# T-shirt manufacturer



## ty180sx (Dec 9, 2008)

Hi Guys

Any tshirt manufacturer here? Or have contact based in SG?

Im trying to start a small clothing label here, "test market" 

The quotes i got for toddlers tees (bella and hanes) are very steep, approx $18 - $15 per piece (100pc)
So i might get the tshirts manufactured for a lower price. And if im sick of printed tees, i could recover back some losses by selling as plain tees.

im also looking for silkprinters, that could offer competive prices, 100pc ( 5 diff designs ) 1 color.

Any yea btw, awesome forum guys, too bad i missed the last meetup.

lil info on myself
[designer-webmaster-internet_marketer-carlover] by night
[sysadmin] by day


thank you
tyler


----------



## fadzuli (Jul 8, 2008)

hi tyler and welcome! =)

yah toddler tees are hard to find here in singapore. i did try to search but gave up soon after. haha. anyway you got a PM.


----------



## PINNACLE-PRINT (Oct 8, 2008)

hi there,

i dunno what i can help you with.
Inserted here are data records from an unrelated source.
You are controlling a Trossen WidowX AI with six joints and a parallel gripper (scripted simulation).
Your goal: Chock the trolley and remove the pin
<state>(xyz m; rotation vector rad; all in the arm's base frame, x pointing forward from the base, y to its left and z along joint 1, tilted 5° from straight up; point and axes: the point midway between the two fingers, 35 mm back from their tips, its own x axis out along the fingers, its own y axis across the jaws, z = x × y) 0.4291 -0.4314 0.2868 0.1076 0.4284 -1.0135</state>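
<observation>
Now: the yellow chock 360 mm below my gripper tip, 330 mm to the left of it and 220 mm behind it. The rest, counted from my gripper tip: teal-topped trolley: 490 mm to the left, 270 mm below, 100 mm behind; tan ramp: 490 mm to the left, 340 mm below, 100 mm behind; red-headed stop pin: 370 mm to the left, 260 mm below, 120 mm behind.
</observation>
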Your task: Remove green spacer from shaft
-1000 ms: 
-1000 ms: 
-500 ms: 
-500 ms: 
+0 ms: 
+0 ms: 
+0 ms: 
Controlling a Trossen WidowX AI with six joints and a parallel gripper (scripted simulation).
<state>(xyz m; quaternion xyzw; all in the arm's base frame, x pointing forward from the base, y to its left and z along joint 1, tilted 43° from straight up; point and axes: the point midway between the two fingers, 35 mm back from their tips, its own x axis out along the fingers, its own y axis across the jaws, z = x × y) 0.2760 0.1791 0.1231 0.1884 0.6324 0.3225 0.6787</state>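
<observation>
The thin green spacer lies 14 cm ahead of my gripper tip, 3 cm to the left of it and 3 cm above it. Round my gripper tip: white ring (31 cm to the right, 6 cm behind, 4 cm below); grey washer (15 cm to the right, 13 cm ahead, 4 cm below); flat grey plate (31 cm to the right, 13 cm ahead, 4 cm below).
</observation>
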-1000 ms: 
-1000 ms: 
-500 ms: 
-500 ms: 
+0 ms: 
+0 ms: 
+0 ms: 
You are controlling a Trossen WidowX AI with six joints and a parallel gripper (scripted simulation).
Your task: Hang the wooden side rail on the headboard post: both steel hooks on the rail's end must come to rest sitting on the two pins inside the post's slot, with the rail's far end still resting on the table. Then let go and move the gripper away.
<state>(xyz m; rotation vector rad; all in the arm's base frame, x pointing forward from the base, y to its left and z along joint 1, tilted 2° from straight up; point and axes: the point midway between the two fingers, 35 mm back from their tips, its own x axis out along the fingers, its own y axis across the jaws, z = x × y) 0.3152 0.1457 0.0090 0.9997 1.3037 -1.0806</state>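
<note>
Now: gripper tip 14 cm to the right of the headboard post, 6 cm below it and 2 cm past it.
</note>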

But you can ask me for any free quotations through *[email protected]
*
regards


----------



## arcueid (Sep 9, 2008)

hmm 100pc with 5 designs.. that i think is a little too little. How will you split the sizes?
i am starting out too and i'm doing 50shirts per design.

Good Luck! do drop me a PM when ur tees are up!


----------



## tshirt0mania (May 27, 2008)

ty180sx said:


> Hi Guys
> 
> Any tshirt manufacturer here? Or have contact based in SG?
> 
> ...


That works out to about 20pcs per design. The industry minimum is about 30pcs per design I think...? but don't take my word for it, may want to confirm it elsewhere too..


----------



## mathcasey (May 19, 2008)

Printing on 20 pieces is much much much more expensive than printing on 100 pieces.


----------



## diavega (Aug 2, 2008)

I can produce t-shirt starting $9. 100% cotton, 160gsm. Min order is 30pcs. Email me at [email protected] . Btw, i'm from Malaysia.



ty180sx said:


> Hi Guys
> 
> Any tshirt manufacturer here? Or have contact based in SG?
> 
> ...


----------



## arcueid (Sep 9, 2008)

RM$9 or SGD$9?


----------